** Given material **
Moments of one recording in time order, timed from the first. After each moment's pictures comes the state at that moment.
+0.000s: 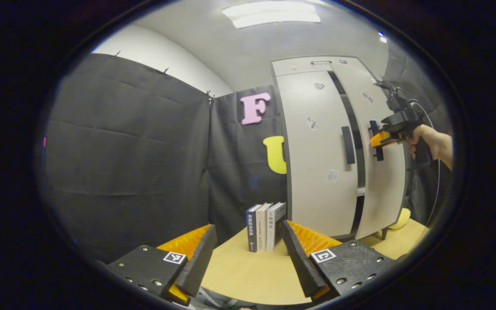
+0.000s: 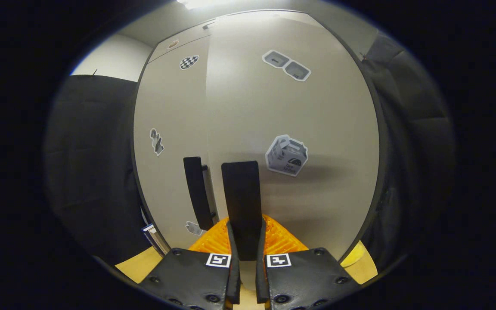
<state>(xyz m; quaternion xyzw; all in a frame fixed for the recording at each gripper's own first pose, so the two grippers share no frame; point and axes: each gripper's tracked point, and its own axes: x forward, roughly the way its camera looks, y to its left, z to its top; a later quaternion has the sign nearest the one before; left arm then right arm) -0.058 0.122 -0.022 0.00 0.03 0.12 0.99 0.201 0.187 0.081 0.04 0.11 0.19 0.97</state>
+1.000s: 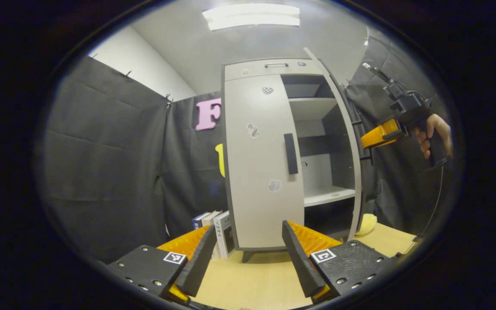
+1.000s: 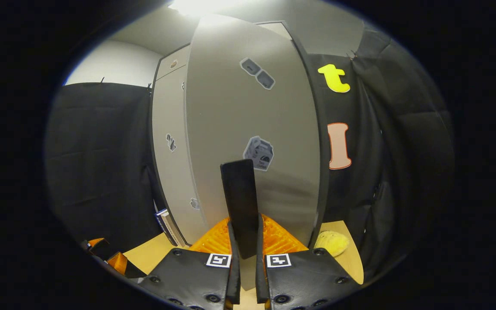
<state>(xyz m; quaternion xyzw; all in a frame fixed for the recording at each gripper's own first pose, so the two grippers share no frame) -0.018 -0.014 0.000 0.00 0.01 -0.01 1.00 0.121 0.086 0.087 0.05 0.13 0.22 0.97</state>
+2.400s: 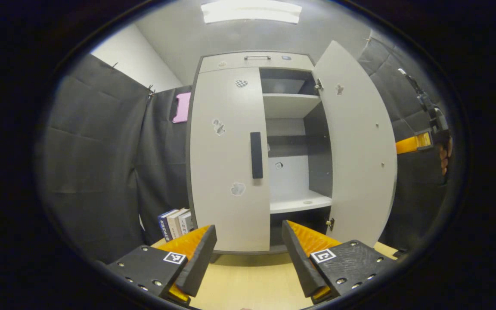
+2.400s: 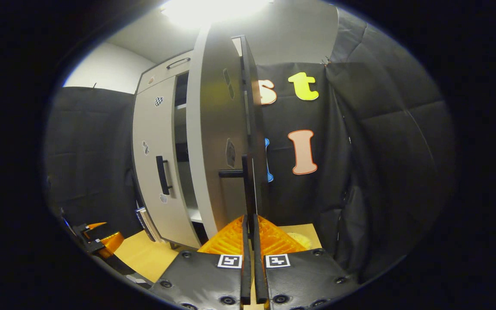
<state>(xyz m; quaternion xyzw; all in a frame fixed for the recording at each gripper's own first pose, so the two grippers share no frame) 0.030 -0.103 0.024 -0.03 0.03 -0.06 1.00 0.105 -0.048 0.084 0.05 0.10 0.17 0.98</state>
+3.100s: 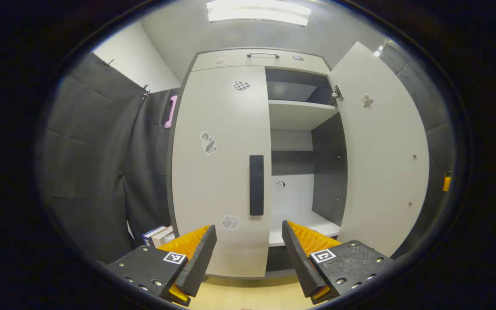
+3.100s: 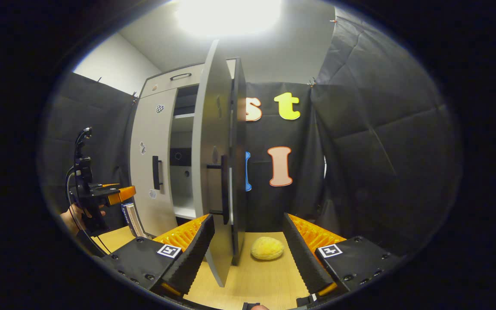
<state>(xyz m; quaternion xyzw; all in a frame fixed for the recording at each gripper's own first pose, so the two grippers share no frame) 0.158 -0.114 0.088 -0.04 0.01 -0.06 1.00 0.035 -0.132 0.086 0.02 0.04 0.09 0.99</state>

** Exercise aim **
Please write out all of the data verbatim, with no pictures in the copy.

** Your response **
Moments of one recording in time order, timed from the first. After each moment's pictures comes the state at that moment.
+0.000s: 
+0.000s: 
<state>(xyz m; quaternion xyzw; all in a frame fixed for the recording at each gripper's own first pose, so the two grippers share no frame; point and axes: each gripper's tracked point, and its own axes: x forward, roughly the way its camera looks, y to its left, z to its top; a later quaternion has the sign nearest the one before; left arm then right arm) -0.058 0.122 -0.022 0.00 0.03 0.12 0.99 0.201 0.187 0.081 0.04 0.11 0.19 0.97</state>
+1.000s: 
+1.000s: 
<state>(xyz m; quaternion xyzw; all in a frame fixed for the recording at each gripper's own first pose, so the two grippers share no frame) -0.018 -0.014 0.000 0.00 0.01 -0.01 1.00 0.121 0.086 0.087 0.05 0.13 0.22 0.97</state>
+2.400s: 
+2.400s: 
<state>(xyz m; quaternion xyzw; all in a frame fixed for the recording at each gripper's own first pose, so the two grippers share no frame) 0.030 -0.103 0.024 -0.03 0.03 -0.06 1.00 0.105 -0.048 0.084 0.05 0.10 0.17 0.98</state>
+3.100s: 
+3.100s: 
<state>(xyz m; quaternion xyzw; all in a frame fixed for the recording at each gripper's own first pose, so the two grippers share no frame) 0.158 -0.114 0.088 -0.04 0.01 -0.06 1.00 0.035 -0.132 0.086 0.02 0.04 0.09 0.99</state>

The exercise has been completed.